Try it → Look through the listing below for lines containing the word "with". State only their number.

· · ·

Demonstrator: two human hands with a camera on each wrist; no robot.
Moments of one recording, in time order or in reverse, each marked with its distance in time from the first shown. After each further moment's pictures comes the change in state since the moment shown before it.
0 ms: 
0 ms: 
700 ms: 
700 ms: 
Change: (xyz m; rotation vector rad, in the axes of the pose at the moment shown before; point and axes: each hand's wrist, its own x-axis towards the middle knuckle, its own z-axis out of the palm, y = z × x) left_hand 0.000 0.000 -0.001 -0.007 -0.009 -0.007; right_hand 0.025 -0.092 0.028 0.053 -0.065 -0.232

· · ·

Solution for this task → 2